Görüntülerde, diğer rütbeli subayların da en öndeki komutanla birlikte hareket ettiklerinin açıkça görüldüğüne dikkat çeken Metiner, "Ama bence asıl önemlisi, ordu içinde böyle bir damarın hâlâ varlığını sürdürdüğünün görülmüş olmasıdır. Sorun münferiden Tokat’la ilgili düşünülürse asıl sorun gözden kaçırılmış olur. Bunun ileride yol açacağı sonuçlar da elbette vahim olur" dedi. 

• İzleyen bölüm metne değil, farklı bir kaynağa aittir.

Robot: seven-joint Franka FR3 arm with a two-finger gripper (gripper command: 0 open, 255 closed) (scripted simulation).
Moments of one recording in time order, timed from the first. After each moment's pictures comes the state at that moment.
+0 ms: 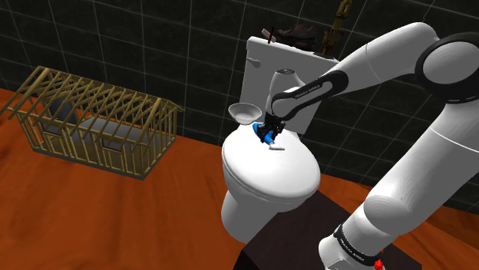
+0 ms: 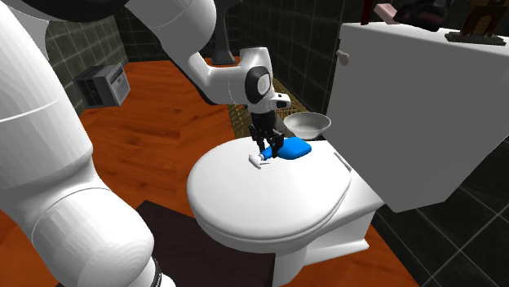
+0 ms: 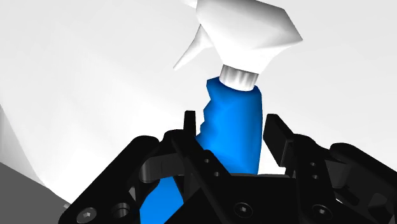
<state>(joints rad) -0.21 0.01 -0.01 -2.37 -0.25 2.41 0.36</state>
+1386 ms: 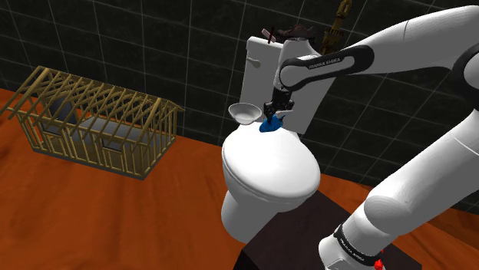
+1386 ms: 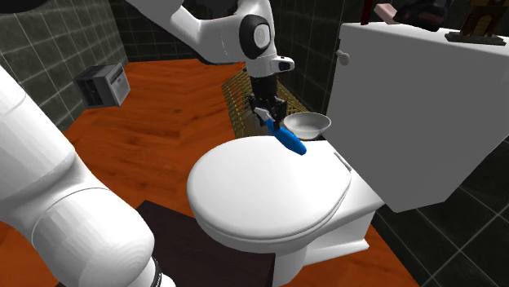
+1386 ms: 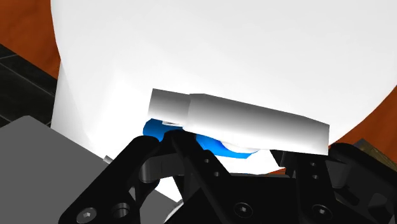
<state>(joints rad) -0.20 -0.15 0.00 -2.25 -0.19 2.13 0.30</state>
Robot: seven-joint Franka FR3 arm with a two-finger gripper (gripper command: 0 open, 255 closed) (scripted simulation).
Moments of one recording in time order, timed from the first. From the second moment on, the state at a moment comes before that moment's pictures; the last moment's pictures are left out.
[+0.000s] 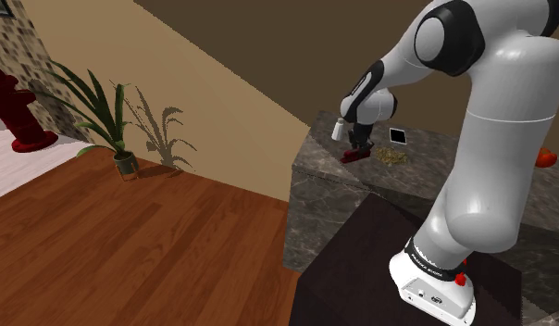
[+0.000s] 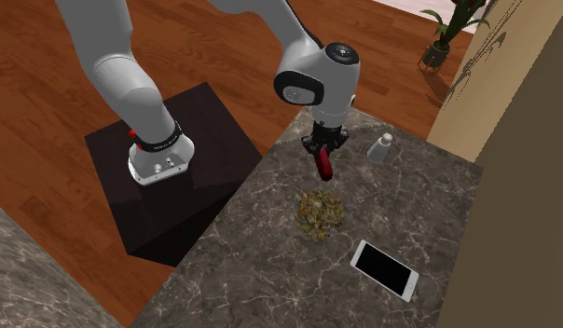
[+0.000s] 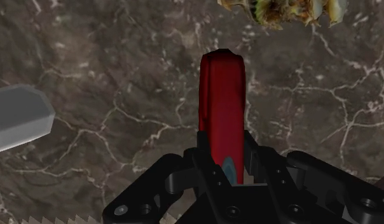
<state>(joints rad) 0.14 0.26 -0.82 -2.38 0.18 2.57 -1.98</state>
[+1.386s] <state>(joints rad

"ANA DAMAR DEVRİLMESİNDEN YANA"

Metiner şöyle devam etti:

"Hemen o birileri “damar”dan kastımın FETÖ olduğunu söyleyeceğimi varsayabilir. Bence sürüklenmek istediğimiz asıl tuzak da bu işte. Hep FETÖ üzerinde odaklanıp asıl diğer damarı görmezlikten gelmemiz isteniyor. Veya FETÖ ile mücadele adı altında o diğer damara iktidar alanının açılması… Ayrıntısına girmenin yeri burası değil. FETÖ’den önce de hangi damarın hangi saiklerle veya ideolojik mülahazalarla kendini rejimin sahibi veya bekçisi sayıp müdahale hakkını kendinde bulduğunu düşünecek olursak ne dediğim anlaşılır. O damarın malum dış ve iç odaklar tarafından tekrar organizeli bir biçimde harekete geçirilmeyeceğine inanmak veya artık bu tür bir meydan okumanın yaşanmayacağını varsaymak ham hayalcilikten öte bir şey değil. Şayet mevcut siyasi seçilmiş otorite buna inanmış veya inandırılmışsa yandığımızın resmidir.

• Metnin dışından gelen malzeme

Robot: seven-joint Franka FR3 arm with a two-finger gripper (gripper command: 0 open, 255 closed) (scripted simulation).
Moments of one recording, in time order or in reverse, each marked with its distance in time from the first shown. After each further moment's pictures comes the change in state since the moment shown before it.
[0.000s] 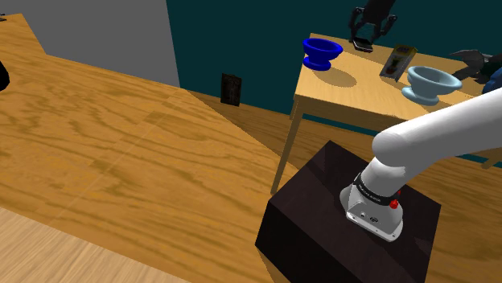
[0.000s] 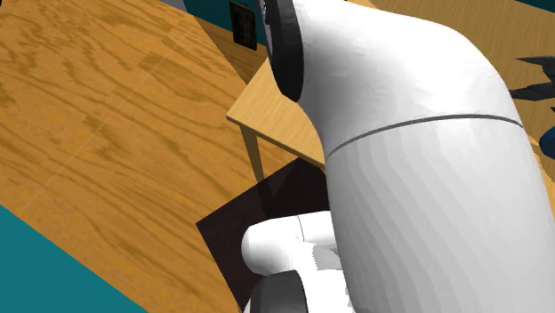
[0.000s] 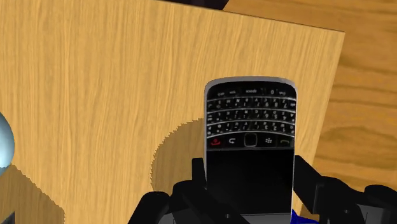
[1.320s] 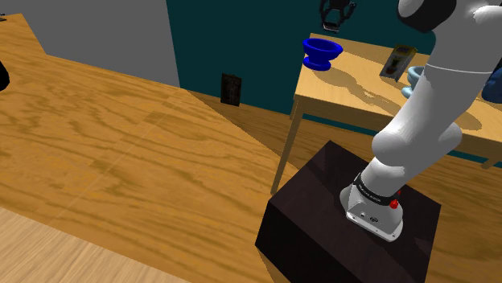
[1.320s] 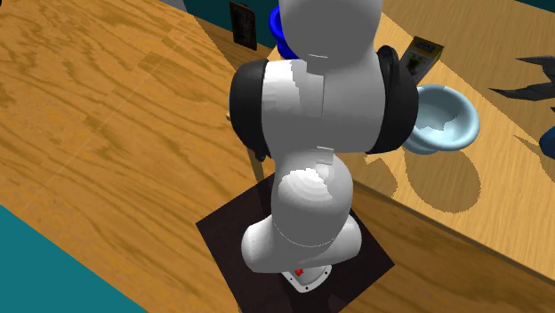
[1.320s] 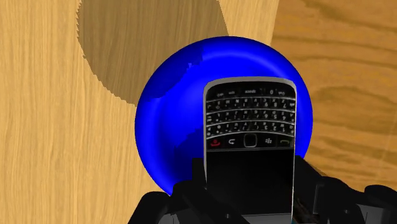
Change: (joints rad) arm -0.008 0.738 -0.060 0.772 0.140 -0.053 -0.081
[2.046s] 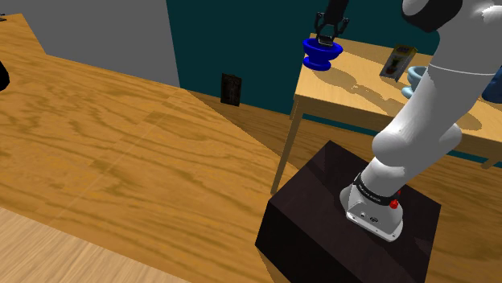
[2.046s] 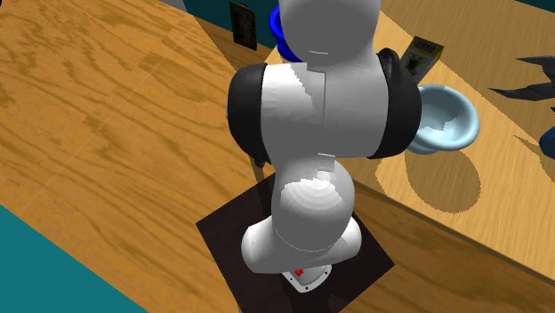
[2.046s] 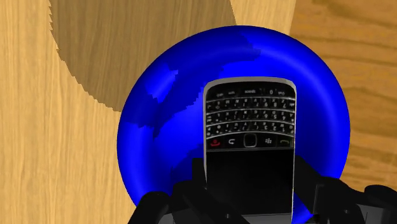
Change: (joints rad) arm 0.013 -0.031 0.005 -0.190 -0.007 0.160 -0.002
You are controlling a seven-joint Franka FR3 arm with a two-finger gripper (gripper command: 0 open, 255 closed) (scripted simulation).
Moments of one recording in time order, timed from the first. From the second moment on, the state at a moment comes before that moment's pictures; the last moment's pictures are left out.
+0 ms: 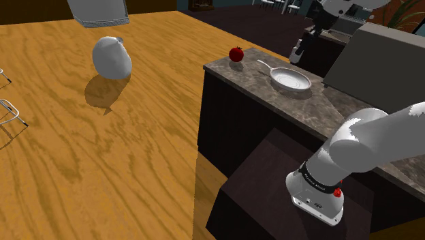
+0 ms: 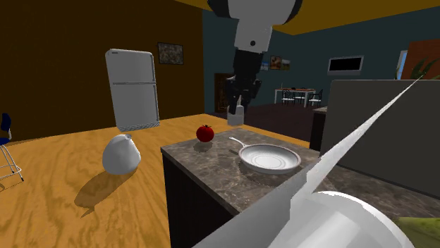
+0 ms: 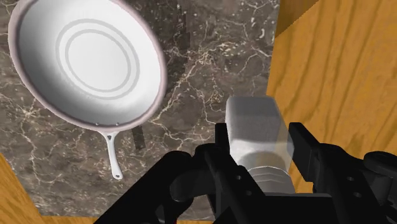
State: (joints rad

O damar bugün kılık değiştirerek varlığını sürdürüyor. FETÖ ile mücadele veya FETÖ’cü unsurların tasfiyesi sürecinde oynadıkları rol, oynamak zorunda kaldıkları bir roldü. Yoksa FETÖ’nün alaşağı etmek istediği Erdoğan’a ve Erdoğan’ın şahsında somutlaşan değerler sistemine duydukları inanç ve güvenle alakalı değildi. Veya sivil otoritenin yegâne belirleyici olduğu demokratik sistemden yana oldukları için değildi. Hepsini kastederek söylemiyorum. Ama ana damar, büyük çoğunluğuyla, bugün bile Erdoğan’ın temsil ettiği sistemin devrilmesinden yanadır. Bunu 15 Temmuz’dan sonra oluşan yeni sistem içinde telaffuz edemiyor olmalarını, artık askeriyenin içinde o damarın kalmadığına yorumlamak akla ve hakikate ziyan olur. Ve sonuçları da hiç hayırlı olmaz."